A further aim of this thesis was to improve the initial DSM approaches of silt and clay predictions that were solely based on legacy samples. Thus, the initial legacy calibration set was augmented by an uncertainty guided sampling. Clifford et al. [2014] selected additional samples that, in combination with available legacy samples, cover the covariate space and approved the method by a simulation study. Carré et al. [2007] proposed a method to identify locations for additional samples by previously analyzing the distribution of legacy samples in the covariate space. Although the approach was approved by two different data sets, the method only refers to the covariate space, thus, disregarding geographical information. In this study, the study area was stratified according to the quartile distribution of the previously determined spatial uncertainty. Subsequently, additional samples were obtained in those strata with the lowest conformity between the covariate distributions in the strata and available legacy samples (Figure 7).
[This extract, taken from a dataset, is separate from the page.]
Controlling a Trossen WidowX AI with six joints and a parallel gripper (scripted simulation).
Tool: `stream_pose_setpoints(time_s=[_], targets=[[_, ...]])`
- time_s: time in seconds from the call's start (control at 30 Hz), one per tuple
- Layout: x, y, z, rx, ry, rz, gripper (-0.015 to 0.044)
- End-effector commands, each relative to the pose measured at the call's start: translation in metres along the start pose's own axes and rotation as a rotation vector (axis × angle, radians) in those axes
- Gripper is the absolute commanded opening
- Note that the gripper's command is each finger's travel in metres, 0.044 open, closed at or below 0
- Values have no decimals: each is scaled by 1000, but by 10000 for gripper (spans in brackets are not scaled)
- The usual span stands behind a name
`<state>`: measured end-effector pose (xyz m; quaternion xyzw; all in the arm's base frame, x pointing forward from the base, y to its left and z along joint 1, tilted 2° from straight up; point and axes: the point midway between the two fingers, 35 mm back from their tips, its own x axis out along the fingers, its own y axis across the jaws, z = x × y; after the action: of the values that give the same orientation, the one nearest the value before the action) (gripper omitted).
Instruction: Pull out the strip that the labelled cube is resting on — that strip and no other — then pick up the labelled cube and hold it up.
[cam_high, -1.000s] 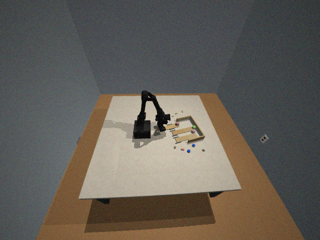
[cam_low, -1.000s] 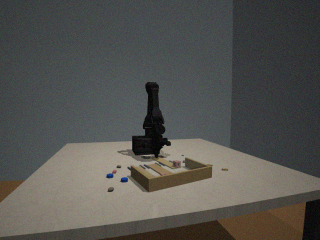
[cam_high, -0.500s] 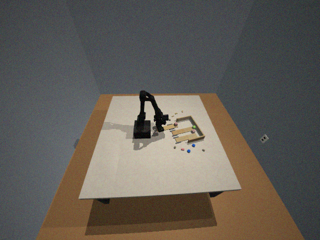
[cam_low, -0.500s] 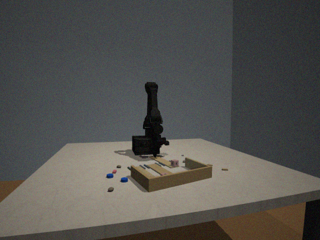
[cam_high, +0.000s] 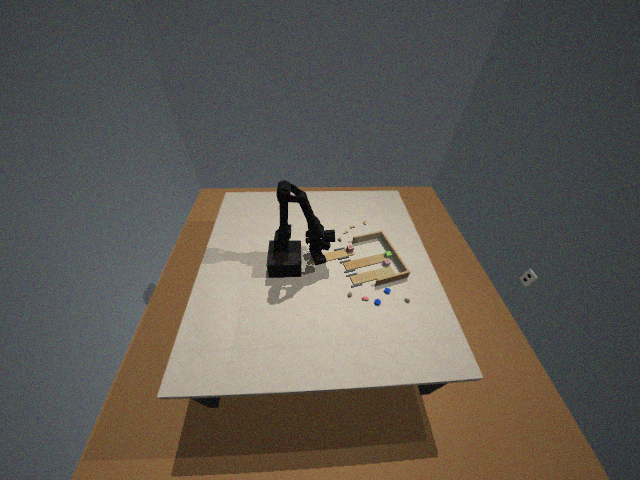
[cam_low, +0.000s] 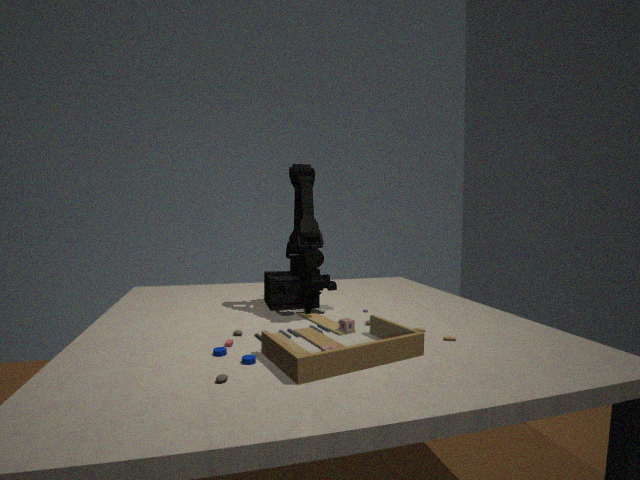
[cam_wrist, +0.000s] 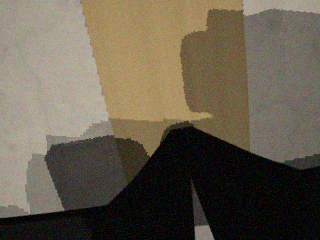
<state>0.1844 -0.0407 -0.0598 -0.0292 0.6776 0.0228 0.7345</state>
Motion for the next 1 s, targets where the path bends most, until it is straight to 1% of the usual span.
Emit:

The spatial uncertainty values of both approaches were combined (cf., Section 6.5). This procedure implies a favored incorporation for the soil property, which generally shows increased prediction uncertainty. Furthermore, the procedure implies a harmonization in quality of both initial soil property predictions. The results confirmed these implications, while silt was favored with an uncertainty decrease of 31% compared to clay with a decrease of 27% in the LDUnc approaches (Table 7; Figure 10). The similar proportions of decreasing uncertainty between both predictions approve the method of combining the uncertainty maps in our case study.
8 Discussion
81 Collard et al. [2014] sampled a legacy soil map for calibrating a regression model and improved the class purity by 10%. Other studies showed an accuracy improvement of 6% to 19% using DSM approaches to upgrade legacy soil maps [Kempen et al., 2009; Yang et al., 2011; Rad et al., 2014]. The results from this study show increases in accuracy of 12% and 14% for the predictions of clay and silt when comparing the LD approach with the LDUnc approach. Generally in DSM, accuracies with R² > 70% are unusual, while R² < 50% are common [Malone et al., 2009]. The accuracy results of the best performing RF approach, which has been calibrated with LDUnc, show explained variances of R² = 0.59 for silt and R² = 0.56 for clay. The successful application of the spatial uncertainty measure, thus, improving the quality of initial DSM products by an uncertainty guided sampling, approves the practicability and validity of this method.